No matter who happens to win the starting job, both players will undoubtedly see action this season. Head Coach Pat Fitzgerald even suggested putting them into a rotation.
"If [there is] a definite separation [between Smith and Ellis], you'll probably see one guy play more than the other," Fitzgerald said after practice Tuesday. "If it's close, we'll rotate them, keep them fresh and away we go."

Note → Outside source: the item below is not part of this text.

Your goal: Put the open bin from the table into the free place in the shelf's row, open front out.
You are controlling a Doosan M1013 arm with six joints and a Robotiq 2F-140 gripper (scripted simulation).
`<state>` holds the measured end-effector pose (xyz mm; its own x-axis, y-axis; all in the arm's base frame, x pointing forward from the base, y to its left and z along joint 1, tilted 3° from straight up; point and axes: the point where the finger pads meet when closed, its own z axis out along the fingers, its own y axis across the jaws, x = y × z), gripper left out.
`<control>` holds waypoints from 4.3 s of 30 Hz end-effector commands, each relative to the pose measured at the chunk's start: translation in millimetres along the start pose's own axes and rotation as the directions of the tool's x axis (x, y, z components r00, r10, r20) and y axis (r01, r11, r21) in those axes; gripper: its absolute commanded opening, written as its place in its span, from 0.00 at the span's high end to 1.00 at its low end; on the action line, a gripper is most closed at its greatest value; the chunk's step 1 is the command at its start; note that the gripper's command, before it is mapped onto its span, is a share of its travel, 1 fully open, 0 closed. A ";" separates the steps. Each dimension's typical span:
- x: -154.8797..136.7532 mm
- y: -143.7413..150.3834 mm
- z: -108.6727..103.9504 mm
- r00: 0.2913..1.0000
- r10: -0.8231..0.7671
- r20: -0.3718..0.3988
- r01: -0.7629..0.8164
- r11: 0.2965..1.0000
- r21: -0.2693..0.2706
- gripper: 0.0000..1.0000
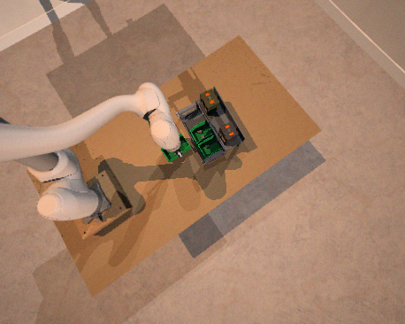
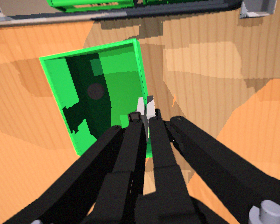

Pretty much confirms what we said up there. Expect to see both guys. Both said coachspeaky things about what they'd do if they had to split roles, but Ellis had the best quote:
"Me and Drew are goofballs," Ellis, a junior, said. "He's a year younger than me, obviously, and when he came in I took him under my wing and taught him what's going on. We are just goofballs. We are friends. The linebackers are all buds. It's good stuff."
With Smith, you get speed, athleticism, sideline-to-sideline playmaking ability, and an instinctual knack for running down ball carriers just before they manage to turn plays upfield. Ellis isn't anywhere near as agile as Smith; he is a more forceful open-field tackler and possesses more experience after having logged significant playing time in 2011 (along with his injury-addled 2012 campaign).
That post also suggests that whoever loses the battle could be a swing linebacker, since whoever is fourth amongst the linebackers is far ahead of whoever is fifth, but I think it's more likely we see 60-40 snaps at strongside.